WORK REQUEST:
Print the data below exactly, but only the lines from the one containing "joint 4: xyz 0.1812" down to the one containing "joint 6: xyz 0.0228", inclusive.

── SUPPLIED DATA

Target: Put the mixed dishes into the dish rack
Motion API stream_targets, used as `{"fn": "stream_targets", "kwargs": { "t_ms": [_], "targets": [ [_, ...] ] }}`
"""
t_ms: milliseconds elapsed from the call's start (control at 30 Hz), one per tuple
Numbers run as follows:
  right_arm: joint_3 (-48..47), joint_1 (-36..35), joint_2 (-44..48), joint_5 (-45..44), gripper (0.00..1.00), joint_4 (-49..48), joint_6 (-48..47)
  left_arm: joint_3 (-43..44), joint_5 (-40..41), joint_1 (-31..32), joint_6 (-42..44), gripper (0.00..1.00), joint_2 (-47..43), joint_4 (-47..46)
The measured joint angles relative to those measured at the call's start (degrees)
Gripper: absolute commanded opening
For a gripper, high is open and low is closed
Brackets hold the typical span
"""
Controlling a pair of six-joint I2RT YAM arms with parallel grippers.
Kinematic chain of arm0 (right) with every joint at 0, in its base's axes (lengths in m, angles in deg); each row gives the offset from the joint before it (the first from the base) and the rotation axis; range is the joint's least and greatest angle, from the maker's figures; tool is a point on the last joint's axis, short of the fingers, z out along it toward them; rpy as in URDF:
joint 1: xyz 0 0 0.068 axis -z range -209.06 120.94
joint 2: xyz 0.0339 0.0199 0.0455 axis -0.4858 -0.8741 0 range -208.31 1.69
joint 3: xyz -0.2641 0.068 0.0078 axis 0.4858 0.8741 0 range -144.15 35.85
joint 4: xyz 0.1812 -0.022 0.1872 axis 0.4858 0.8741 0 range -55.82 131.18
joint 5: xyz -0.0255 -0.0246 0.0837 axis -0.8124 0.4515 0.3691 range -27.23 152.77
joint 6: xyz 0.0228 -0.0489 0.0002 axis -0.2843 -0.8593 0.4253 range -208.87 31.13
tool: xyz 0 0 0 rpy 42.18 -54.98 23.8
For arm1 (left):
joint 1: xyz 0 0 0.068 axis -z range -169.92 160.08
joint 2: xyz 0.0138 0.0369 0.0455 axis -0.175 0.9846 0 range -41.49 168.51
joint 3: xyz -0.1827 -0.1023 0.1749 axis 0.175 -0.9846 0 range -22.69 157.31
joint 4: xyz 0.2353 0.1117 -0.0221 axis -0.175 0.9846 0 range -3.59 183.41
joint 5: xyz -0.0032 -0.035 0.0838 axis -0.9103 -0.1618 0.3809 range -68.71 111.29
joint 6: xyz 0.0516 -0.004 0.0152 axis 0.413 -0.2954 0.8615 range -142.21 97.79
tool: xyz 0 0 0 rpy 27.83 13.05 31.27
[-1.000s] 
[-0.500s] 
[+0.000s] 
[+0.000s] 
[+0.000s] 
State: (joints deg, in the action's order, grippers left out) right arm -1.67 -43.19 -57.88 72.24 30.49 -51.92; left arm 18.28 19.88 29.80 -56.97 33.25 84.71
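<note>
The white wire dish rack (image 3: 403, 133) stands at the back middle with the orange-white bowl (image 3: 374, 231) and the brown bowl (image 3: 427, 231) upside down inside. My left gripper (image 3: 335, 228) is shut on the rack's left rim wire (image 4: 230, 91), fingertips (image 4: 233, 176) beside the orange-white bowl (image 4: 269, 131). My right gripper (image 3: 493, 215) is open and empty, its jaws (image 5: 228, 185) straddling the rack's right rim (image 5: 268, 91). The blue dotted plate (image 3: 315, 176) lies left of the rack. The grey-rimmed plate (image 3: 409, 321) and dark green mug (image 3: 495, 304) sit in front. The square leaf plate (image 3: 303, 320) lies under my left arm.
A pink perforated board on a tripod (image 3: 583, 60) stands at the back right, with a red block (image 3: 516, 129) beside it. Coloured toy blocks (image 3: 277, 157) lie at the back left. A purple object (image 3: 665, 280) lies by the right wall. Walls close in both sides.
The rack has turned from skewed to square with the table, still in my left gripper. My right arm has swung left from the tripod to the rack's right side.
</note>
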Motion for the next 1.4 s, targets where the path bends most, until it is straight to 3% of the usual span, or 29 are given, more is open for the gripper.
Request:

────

RESULT:
joint 4: xyz 0.1812 -0.022 0.1872 axis 0.4858 0.8741 0 range -55.82 131.18
joint 5: xyz -0.0255 -0.0246 0.0837 axis -0.8124 0.4515 0.3691 range -27.23 152.77
joint 6: xyz 0.0228 -0.0489 0.0002 axis -0.2843 -0.8593 0.4253 range -208.87 31.13

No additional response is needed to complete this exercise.